This is from the sales coach, Ann Vertel. Although I am not working my MK business now, this really hit home and I felt compelled to share her wisdom here today.
“Showing Up” by Ann Vertel
I’m sure you know people that always seem scattered or harried (maybe you’re even one of them!). They never seem to have it quite together and often look the part.
They may look disheveled, show up late, blame others for their lack of organization, talk constantly about themselves and how difficult their life is, and generally blow in and blow out of your day like a whirlwind of chaos.
Funny thing is, they are very often the people that think they are the most giving, caring, selfless people around. They volunteer to help everyone, they always put others before themselves, they give, give, give and then feel under-appreciated.

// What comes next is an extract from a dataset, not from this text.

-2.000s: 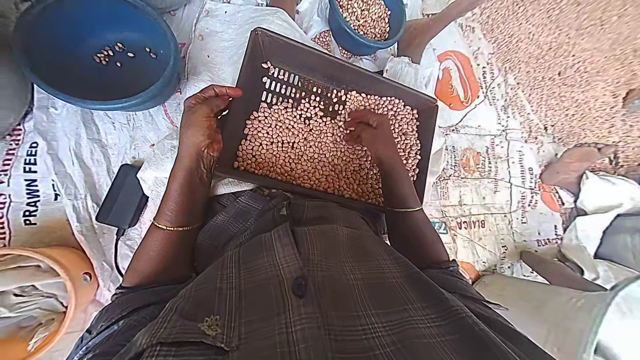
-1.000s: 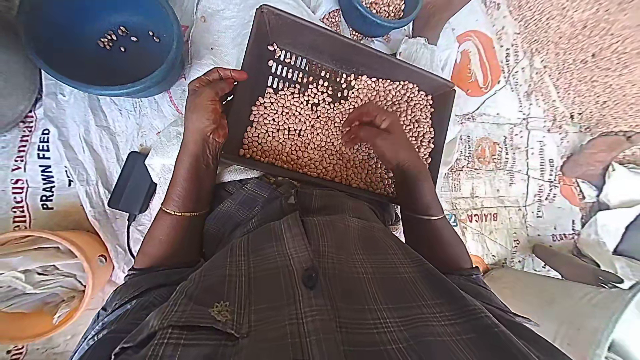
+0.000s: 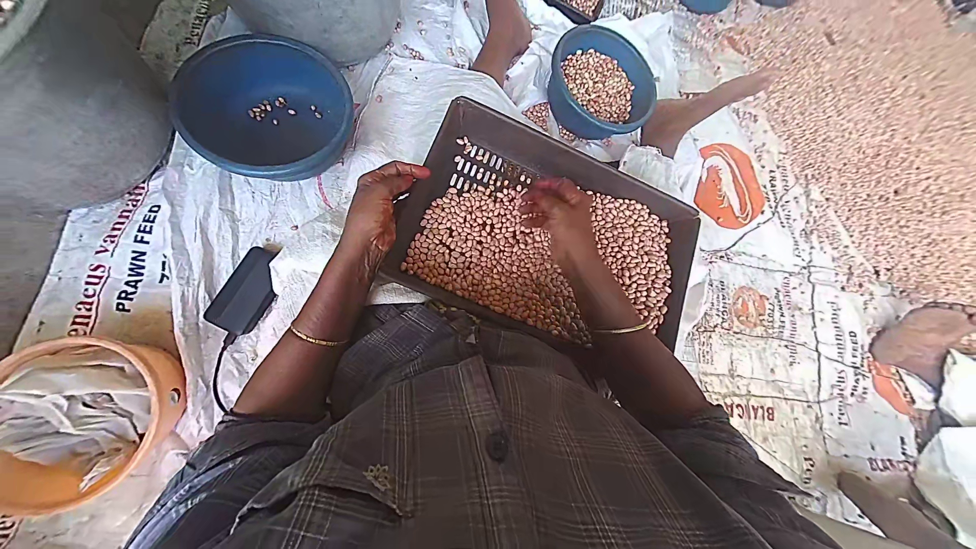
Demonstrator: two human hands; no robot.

They may in fact be amazingly generous people, most are, but it’s hard to receive from someone who is so in need of validation for their effort.
If you’ve heard of the 5 o’clock club you know they are women who get up early, meditate, work out, journal, and generally do whatever they need to do to take care of themselves first. They “get it.” They understand that discipline is the difference between what they want now and what they want most.
They don’t do this because they’re naturally early morning people. They do it so they can be fully present for the people they need to help that day. They do it so they can mentally, physically, spiritually, and emotionally “show up” – so that they can place 100% of their attention on the other person.
If you think self-care is selfish, you’ve missed the point. You can’t help others if you can’t show up.
Now go have a POWERFUL day!
“Taking You to the Top!”
At times, I do think I am one of those people who attempt to demand respect, especially at work where I do a lot of extra that is often unaccounted for. I am going to work on just working and being happy. After all, my work is not who I am, right?
So do you show up? Or are you one of those who is taking on too much and expecting too much thanks in return?